• _BRIEF_: Below are some records; print every one of them exactly.

• _RECORDS FOR THE TASK_:
[Start of Attachment]

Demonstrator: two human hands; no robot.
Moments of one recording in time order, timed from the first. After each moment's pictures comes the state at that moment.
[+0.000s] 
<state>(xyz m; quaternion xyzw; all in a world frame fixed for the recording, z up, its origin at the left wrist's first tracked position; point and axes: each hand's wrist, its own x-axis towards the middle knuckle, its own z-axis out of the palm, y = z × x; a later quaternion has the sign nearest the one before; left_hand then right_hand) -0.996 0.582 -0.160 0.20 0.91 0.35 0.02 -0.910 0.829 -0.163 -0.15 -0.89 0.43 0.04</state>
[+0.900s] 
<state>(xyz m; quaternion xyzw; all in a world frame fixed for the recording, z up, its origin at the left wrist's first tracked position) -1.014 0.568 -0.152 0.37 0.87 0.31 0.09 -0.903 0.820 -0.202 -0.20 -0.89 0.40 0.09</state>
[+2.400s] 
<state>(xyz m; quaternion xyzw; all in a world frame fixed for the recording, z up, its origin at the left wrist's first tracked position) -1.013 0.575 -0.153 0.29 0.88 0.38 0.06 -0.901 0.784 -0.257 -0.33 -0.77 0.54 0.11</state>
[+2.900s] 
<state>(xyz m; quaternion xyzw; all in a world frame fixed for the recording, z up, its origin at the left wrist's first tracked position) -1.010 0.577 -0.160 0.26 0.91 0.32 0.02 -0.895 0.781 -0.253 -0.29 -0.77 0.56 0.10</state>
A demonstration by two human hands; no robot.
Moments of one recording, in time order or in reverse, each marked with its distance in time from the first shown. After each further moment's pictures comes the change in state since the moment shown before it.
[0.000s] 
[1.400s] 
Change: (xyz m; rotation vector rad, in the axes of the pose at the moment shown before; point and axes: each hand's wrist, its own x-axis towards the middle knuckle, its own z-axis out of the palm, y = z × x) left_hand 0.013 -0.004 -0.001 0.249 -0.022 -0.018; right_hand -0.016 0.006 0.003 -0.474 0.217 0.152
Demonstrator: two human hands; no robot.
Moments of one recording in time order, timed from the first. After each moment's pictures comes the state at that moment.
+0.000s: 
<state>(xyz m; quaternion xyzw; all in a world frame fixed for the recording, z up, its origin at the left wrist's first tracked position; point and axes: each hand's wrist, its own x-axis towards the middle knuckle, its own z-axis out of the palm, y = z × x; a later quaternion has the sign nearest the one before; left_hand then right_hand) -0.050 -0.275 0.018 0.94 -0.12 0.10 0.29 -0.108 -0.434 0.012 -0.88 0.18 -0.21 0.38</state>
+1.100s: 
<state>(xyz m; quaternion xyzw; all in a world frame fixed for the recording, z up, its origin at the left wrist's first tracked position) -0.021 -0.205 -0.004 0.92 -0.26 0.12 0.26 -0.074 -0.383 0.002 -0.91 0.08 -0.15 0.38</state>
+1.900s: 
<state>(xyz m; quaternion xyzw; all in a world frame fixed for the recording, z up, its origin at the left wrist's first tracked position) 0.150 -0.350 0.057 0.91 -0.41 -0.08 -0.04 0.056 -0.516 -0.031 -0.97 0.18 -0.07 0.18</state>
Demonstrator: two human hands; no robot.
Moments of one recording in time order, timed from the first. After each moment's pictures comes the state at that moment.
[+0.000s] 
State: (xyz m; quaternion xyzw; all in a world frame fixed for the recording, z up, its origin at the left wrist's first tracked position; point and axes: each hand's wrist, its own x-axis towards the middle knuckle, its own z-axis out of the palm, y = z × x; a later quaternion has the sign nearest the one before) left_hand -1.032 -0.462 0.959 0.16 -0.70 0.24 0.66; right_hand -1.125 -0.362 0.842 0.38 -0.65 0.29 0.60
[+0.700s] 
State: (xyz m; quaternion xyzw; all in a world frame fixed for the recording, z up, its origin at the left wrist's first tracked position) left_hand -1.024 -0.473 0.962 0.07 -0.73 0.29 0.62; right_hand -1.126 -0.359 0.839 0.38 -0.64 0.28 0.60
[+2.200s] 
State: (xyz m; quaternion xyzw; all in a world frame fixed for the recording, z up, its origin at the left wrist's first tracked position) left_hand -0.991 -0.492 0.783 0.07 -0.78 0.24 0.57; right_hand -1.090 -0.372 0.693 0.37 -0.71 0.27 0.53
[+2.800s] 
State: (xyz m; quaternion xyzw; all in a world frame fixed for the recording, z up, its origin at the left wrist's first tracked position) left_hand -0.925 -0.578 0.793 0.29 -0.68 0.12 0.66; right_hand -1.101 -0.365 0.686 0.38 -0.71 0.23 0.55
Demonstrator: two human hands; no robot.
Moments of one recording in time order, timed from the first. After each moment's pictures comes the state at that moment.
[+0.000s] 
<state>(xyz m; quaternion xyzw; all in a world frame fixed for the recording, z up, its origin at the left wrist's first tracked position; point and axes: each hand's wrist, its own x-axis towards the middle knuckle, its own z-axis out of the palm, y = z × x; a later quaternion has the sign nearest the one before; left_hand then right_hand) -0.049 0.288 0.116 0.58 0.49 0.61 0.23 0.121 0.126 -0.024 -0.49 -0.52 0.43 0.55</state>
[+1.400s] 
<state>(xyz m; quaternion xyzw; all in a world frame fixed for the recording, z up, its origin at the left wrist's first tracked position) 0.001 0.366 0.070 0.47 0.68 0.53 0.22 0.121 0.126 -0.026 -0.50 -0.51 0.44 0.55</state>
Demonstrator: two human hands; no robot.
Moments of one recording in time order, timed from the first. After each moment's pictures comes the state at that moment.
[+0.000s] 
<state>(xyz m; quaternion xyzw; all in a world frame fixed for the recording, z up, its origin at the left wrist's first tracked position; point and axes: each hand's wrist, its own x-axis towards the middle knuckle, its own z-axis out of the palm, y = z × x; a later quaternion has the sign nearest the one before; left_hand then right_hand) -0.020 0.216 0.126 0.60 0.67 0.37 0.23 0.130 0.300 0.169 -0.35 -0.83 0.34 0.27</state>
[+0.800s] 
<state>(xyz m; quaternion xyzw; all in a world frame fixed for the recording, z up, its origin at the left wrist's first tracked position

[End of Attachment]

• _RESPONSE TO THIS EXERCISE_:
Demonstrator: two human hands; no robot.
Moments of one recording in time order, timed from the first. After each moment's pictures comes the state at that moment.
[+0.000s] 
<state>(xyz m; quaternion xyzw; all in a world frame fixed for the recording, z up, its origin at the left wrist's first tracked position; point and axes: each hand's wrist, its own x-axis towards the middle knuckle, its own z-axis out of the palm, y = z × x; a later quaternion has the sign nearest the one before; left_hand then right_hand) -0.996 0.582 -0.160 0.20 0.91 0.35 0.02 -0.910 0.829 -0.163 -0.15 -0.89 0.43 0.04</state>
[+0.900s] 
<state>(xyz m; quaternion xyzw; all in a world frame fixed for the recording, z up, its origin at the left wrist's first tracked position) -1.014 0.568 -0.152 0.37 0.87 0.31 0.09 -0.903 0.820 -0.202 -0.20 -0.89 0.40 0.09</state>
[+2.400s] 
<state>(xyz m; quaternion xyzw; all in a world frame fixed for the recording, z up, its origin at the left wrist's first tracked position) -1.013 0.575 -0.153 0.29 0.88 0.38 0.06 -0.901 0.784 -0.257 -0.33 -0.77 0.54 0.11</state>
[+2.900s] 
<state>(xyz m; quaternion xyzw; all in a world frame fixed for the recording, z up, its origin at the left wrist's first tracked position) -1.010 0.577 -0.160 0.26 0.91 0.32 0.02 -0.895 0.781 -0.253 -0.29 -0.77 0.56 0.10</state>
A demonstration by two human hands; no robot.
Moments of one recording, in time order or in reverse, each marked with its distance in time from the first shown. After each further moment's pictures comes the change in state since the moment shown before it.
[0.000s] 
[1.400s] 
Change: (xyz m; rotation vector rad, in the axes of the pose at the moment shown before; point and axes: each hand's wrist, its own x-axis towards the middle knuckle, its own z-axis out of the palm, y = z × x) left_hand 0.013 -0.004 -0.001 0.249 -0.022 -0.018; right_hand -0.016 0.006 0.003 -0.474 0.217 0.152
Demonstrator: two human hands; no robot.
Moments of one recording in time order, timed from the first. After each moment's pictures comes the state at that moment.
+0.000s: 
<state>(xyz m; quaternion xyzw; all in a world frame fixed for the recording, z up, its origin at the left wrist's first tracked position; point and axes: each hand's wrist, its own x-axis towards the middle knuckle, its own z-axis out of the palm, y = z × x; a later quaternion has the sign nearest the one before; left_hand then right_hand) -0.050 -0.275 0.018 0.94 -0.12 0.10 0.29 -0.108 -0.434 0.012 -0.88 0.18 -0.21 0.38</state>
+1.100s: 
<state>(xyz m; quaternion xyzw; all in a world frame fixed for the recording, z up, its origin at the left wrist's first tracked position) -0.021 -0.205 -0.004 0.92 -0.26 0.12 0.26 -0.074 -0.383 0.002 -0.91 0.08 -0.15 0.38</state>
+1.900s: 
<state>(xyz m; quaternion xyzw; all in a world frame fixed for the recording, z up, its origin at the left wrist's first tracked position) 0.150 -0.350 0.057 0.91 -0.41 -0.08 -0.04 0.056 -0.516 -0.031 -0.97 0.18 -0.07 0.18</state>
Demonstrator: two human hands; no robot.
Moments of one recording in time order, timed from the first. After each moment's pictures comes the state at that moment.
[+0.000s] 
State: (xyz m; quaternion xyzw; all in a world frame fixed for the recording, z up, its origin at the left wrist's first tracked position; point and axes: each hand's wrist, its own x-axis towards the middle knuckle, its own z-axis out of the palm, y = z × x; a later quaternion has the sign nearest the one before) left_hand -1.032 -0.462 0.959 0.16 -0.70 0.24 0.66; right_hand -1.125 -0.362 0.842 0.38 -0.65 0.29 0.60
[+0.700s] 
State: (xyz m; quaternion xyzw; all in a world frame fixed for the recording, z up, its origin at the left wrist's first tracked position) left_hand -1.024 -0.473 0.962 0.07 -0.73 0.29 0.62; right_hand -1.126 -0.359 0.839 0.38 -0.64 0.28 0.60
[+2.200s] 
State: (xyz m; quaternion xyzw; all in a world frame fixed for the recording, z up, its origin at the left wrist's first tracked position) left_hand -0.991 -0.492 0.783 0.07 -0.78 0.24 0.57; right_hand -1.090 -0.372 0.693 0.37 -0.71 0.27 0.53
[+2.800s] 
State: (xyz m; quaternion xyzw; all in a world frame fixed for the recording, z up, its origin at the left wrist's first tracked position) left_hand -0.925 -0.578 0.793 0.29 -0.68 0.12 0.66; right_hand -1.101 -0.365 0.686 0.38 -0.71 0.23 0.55
Demonstrator: two human hands; no robot.
Moments of one recording in time order, timed from the first. After each moment's pictures comes the state at that moment.
[+0.000s] 
<state>(xyz m; quaternion xyzw; all in a world frame fixed for the recording, z up, its origin at the left wrist's first tracked position; point and axes: each hand's wrist, its own x-axis towards the middle knuckle, its own z-axis out of the palm, y = z × x; a later quaternion has the sign nearest the one before; left_hand then right_hand) -0.049 0.288 0.116 0.58 0.49 0.61 0.23 0.121 0.126 -0.024 -0.49 -0.52 0.43 0.55</state>
[+1.400s] 
<state>(xyz m; quaternion xyzw; all in a world frame fixed for the recording, z up, its origin at the left wrist's first tracked position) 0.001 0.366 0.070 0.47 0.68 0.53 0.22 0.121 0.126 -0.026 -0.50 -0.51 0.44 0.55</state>
Demonstrator: two human hands; no robot.
Moments of one recording in time order, timed from the first. After each moment's pictures comes the state at that moment.
[+0.000s] 
<state>(xyz m; quaternion xyzw; all in a world frame fixed for the recording, z up, its origin at the left wrist's first tracked position; point and axes: each hand's wrist, its own x-axis towards the middle knuckle, its own z-axis out of the palm, y = z × x; a later quaternion has the sign nearest the one before; left_hand then right_hand) -0.020 0.216 0.126 0.60 0.67 0.37 0.23 0.130 0.300 0.169 -0.35 -0.83 0.34 0.27</state>
[+0.800s] 
<state>(xyz m; quaternion xyzw; all in a world frame fixed for the recording, z up, its origin at the left wrist's first tracked position

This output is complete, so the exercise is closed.